___ Given records ___

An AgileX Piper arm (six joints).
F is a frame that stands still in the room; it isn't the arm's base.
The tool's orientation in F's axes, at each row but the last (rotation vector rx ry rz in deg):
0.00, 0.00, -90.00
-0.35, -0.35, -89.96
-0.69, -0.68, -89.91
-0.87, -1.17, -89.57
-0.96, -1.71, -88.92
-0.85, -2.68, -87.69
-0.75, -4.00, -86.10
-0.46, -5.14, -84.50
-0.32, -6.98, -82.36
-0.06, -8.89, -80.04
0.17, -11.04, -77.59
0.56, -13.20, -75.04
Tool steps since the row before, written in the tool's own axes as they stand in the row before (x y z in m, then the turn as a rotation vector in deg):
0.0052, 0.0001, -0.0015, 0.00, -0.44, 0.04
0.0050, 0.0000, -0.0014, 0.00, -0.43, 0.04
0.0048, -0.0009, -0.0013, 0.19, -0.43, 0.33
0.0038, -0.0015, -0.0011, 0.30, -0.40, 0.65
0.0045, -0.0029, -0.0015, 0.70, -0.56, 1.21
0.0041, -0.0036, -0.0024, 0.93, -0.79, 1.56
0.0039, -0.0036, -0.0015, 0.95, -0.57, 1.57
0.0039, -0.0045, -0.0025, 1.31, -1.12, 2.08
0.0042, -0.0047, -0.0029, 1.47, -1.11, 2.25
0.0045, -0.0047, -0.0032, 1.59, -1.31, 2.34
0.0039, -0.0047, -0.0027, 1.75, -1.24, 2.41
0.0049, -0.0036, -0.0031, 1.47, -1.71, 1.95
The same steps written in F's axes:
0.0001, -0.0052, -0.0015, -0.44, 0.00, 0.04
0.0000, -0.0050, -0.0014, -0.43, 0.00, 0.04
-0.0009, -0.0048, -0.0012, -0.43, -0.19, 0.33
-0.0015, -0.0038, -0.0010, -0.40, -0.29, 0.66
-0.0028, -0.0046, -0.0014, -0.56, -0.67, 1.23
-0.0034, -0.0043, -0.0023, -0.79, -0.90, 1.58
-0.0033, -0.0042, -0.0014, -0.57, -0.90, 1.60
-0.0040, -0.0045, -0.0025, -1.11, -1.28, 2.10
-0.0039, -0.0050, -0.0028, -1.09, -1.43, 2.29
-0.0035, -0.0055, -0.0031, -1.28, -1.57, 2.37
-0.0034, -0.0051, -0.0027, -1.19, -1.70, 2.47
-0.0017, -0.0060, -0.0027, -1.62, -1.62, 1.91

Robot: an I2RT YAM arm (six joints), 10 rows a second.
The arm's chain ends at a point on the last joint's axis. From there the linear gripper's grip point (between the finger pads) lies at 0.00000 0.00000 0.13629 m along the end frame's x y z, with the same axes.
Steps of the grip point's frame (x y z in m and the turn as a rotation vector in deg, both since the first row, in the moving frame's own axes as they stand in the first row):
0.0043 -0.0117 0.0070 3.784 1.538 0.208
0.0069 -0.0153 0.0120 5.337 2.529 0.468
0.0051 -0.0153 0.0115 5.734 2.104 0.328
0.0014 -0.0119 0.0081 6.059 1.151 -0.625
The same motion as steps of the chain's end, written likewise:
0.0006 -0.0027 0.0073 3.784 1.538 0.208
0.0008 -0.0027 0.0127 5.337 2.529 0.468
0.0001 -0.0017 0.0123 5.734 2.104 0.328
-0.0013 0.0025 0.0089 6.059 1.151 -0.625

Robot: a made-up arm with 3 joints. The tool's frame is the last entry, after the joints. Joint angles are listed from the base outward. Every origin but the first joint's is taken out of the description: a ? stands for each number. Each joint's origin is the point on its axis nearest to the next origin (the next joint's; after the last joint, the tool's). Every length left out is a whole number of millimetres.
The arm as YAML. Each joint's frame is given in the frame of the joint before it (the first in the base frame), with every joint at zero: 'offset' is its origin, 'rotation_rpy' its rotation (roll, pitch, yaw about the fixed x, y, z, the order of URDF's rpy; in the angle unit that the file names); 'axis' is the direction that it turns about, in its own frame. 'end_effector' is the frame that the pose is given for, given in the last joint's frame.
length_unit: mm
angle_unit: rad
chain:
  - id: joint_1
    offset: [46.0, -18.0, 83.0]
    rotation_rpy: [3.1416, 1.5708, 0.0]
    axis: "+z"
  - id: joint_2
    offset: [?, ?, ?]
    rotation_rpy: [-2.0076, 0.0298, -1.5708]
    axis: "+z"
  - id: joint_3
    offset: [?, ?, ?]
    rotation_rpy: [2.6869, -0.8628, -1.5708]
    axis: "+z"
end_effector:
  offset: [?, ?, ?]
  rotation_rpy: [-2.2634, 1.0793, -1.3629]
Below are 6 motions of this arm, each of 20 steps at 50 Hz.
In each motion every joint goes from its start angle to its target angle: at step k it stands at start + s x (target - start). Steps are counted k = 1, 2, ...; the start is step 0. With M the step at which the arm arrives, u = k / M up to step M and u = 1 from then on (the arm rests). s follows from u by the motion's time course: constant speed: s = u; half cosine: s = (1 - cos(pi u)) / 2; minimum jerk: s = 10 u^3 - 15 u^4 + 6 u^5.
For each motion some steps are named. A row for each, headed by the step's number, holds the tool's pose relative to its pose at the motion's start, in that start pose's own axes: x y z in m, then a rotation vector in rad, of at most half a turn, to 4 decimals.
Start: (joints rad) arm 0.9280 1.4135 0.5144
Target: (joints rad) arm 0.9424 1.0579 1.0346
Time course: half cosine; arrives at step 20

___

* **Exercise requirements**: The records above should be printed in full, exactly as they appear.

* **Exercise output**:
An AgileX Piper arm (six joints).
F is a frame that stands still in the room; it isn't the arm's base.
The tool's orientation in F's axes, at each row but the last (rotation vector rx ry rz in deg):
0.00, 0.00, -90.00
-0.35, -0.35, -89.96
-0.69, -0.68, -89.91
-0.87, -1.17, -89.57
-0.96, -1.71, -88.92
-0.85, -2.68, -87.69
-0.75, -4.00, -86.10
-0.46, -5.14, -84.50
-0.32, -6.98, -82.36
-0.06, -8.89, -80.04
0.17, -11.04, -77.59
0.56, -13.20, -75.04
Tool steps since the row before, written in the tool's own axes as they stand in the row before (x y z in m, then the turn as a rotation vector in deg):
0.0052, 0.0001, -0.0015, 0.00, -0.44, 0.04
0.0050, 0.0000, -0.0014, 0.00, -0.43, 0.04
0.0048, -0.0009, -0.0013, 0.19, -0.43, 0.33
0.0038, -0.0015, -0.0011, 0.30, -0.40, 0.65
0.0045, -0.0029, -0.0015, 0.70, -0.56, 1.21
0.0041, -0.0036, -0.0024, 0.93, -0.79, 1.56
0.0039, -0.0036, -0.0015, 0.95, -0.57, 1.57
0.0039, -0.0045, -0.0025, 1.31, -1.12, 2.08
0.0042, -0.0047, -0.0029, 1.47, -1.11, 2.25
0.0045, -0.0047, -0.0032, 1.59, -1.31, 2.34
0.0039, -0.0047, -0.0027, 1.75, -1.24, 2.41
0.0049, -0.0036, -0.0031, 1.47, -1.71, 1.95
The same steps written in F's axes:
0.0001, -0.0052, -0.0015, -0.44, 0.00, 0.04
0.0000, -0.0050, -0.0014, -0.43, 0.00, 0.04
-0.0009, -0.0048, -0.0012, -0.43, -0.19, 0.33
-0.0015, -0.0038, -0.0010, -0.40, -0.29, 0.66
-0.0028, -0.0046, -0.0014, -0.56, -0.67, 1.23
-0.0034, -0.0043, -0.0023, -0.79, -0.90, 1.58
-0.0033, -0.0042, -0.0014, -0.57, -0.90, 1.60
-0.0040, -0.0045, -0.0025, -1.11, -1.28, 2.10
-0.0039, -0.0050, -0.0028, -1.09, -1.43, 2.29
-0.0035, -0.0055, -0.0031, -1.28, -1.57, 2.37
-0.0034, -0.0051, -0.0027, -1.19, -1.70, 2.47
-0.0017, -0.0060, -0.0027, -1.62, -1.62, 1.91

Robot: an I2RT YAM arm (six joints), 10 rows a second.
The arm's chain ends at a point on the last joint's axis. From there the linear gripper's grip point (between the finger pads) lies at 0.00000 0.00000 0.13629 m along the end frame's x y z, with the same axes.
Steps of the grip point's frame (x y z in m and the turn as a rotation vector in deg, both since the first row, in the moving frame's own axes as they stand in the first row):
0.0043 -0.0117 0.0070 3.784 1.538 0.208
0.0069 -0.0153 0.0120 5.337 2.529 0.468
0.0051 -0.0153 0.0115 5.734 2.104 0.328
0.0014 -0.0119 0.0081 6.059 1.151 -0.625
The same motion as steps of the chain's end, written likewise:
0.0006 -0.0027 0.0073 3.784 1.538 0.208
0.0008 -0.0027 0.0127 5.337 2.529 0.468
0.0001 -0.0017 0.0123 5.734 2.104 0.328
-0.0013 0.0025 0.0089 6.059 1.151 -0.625

Robot: a made-up arm with 3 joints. The tool's frame is the last entry, after the joints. Joint angles are listed from the base outward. Every origin but the first joint's is taken out of the description: a ? stands for each number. Each joint's origin is the point on its axis nearest to the next origin (the next joint's; after the last joint, the tool's). Every length left out is a whole number of millimetres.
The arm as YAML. Each joint's frame is given in the frame of the joint before it (the first in the base frame), with every joint at zero: 'offset' is its origin, 'rotation_rpy' its rotation (roll, pitch, yaw about the fixed x, y, z, the order of URDF's rpy; in the angle unit that the file names); 'axis' is the direction that it turns about, in its own frame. 'end_effector' is the frame that the pose is given for, given in the last joint's frame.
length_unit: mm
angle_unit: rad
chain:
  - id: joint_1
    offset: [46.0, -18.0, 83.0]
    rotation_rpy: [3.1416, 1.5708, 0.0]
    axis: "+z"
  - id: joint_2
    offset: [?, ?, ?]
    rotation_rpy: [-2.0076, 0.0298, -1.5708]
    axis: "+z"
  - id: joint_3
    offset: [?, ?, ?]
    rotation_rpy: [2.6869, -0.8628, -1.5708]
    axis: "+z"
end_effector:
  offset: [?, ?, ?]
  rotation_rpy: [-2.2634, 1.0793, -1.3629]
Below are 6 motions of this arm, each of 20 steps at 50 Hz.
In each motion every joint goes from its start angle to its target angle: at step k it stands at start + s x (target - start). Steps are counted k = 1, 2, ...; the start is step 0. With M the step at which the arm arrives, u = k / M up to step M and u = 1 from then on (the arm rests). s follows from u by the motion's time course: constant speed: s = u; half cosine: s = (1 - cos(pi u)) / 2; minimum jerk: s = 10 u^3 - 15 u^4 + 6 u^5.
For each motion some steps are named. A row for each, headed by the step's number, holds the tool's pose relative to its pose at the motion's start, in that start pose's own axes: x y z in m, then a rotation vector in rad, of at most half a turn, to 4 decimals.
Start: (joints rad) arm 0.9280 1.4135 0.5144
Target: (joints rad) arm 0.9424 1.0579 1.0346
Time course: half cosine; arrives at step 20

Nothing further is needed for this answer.